TPL Dataflow, alternative to JoinBlock limitations?

Question 1

One way to do this is to use BatchBlock with Greedy set to false. In this configuration, the block doesn't do anything until there are n items from n different blocks waiting for it to be consumed (where n is the number you set when creating the BatchBlock). When that happens, it consumes all n items at once and produces an array containing all of the items.

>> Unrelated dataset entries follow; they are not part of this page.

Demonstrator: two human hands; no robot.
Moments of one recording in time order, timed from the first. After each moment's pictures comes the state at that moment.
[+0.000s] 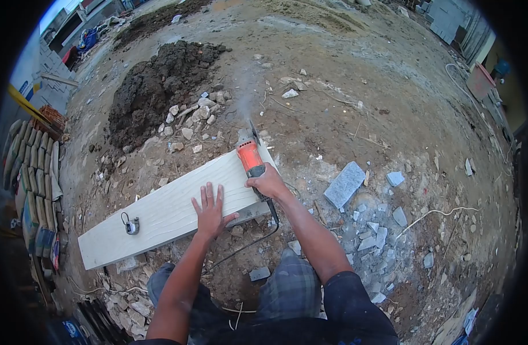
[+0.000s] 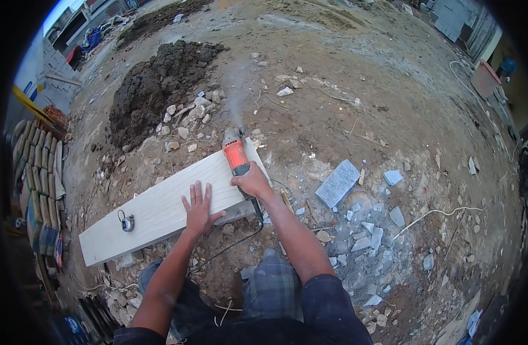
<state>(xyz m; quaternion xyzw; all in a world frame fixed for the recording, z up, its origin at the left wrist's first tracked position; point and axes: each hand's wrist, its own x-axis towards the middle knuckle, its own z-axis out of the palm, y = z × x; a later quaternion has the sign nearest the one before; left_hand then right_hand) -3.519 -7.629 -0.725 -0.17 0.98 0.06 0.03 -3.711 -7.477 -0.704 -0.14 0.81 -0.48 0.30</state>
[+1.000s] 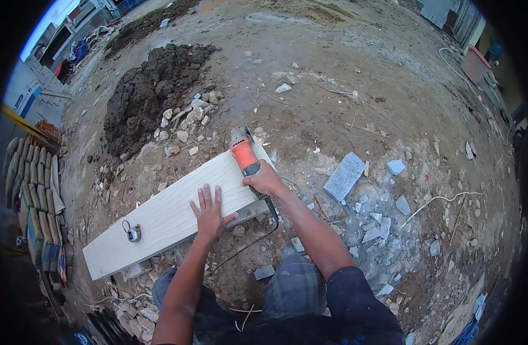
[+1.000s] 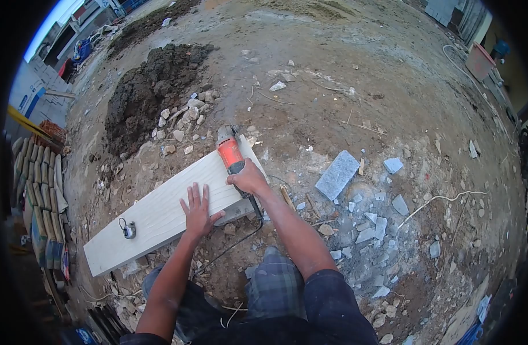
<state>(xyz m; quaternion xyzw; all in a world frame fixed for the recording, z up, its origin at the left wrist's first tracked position) -3.520 -7.627 -0.721 -0.17 0.98 0.06 0.05 -3.712 -7.477 -0.694 -0.14 0.82 -0.45 0.32</state>
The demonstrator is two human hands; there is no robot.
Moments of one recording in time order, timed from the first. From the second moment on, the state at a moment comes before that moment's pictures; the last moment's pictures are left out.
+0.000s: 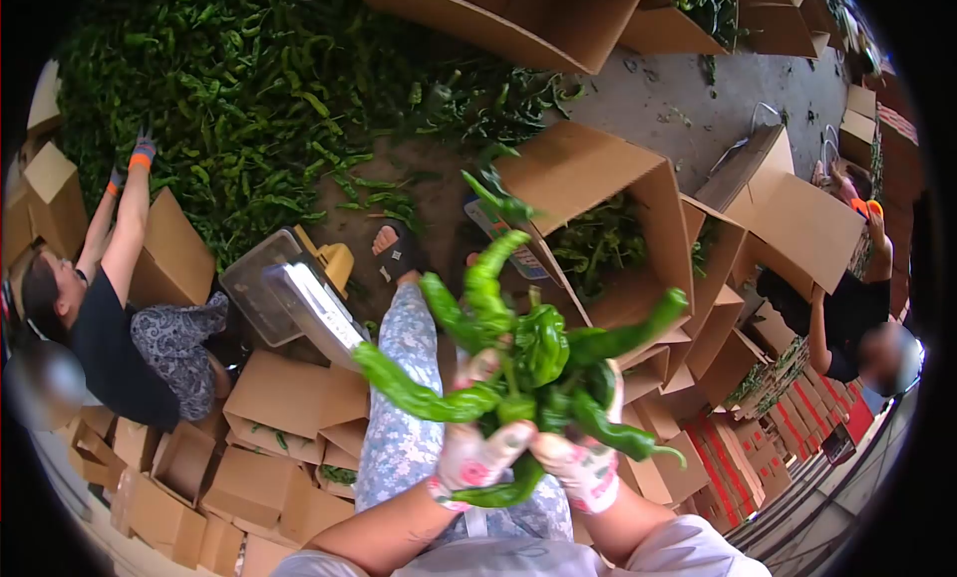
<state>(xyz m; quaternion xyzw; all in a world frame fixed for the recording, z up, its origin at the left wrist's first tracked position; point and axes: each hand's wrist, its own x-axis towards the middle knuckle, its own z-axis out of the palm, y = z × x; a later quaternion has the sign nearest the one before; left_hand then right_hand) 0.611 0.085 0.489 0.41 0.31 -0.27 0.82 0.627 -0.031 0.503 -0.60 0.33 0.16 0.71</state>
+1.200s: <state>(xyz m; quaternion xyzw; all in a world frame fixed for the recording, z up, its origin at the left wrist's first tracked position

One caveat with this solution is that the resulting array is not sorted: you're not going to know which item came from which source. And I have no idea how does its performance compare with JoinBlock, you'll have to test that by yourself. (Though I would understand if using BatchBlock this way was slower, because of the overhead necessary for non-greedy consumption.)

Question 2

If you want to perform multiple parallel operations for each item, it makes more sense IMHO to perform these operations inside a single block, instead of splitting them to multiple blocks and then trying to join the independent results into a single object again. So my suggestion is to do something like this:

var block = new TransformBlock<MyClass, MyClass>(async item =>
{
    Task<SomeType1> task1 = Task.Run(() => CalculateProperty1(item.Id));
    Task<SomeType2> task2 = Task.Run(() => CalculateProperty2(item.Id));
    await Task.WhenAll(task1, task2).ConfigureAwait(false);
    item.Property1 = task1.Result;
    item.Property2 = task2.Result;
    return item;
}, new ExecutionDataflowBlockOptions()
{
    MaxDegreeOfParallelism = 2
});

In the above example items of type MyClass are passed through a TransformBlock. The properties Property1 and Property2 of each item are calculated in parallel using a separate Task for each property. Then both tasks are awaited, and when both are complete the results are assigned to the properties of the item. Finally the processed item is returned.

The only thing you want to be aware with this approach is that the degree of parallelism will be the product of the internal parallel operations and the MaxDegreeOfParallelism option of the block. So in the above example the degree of parallelism will be 2 x 2 = 4. To be precise this will be the maximum degree of parallelism, because it is possible that one of the two internal calculations will be slower than the other. So at any given moment the actual degree of parallelism could be anything between 2 and 4.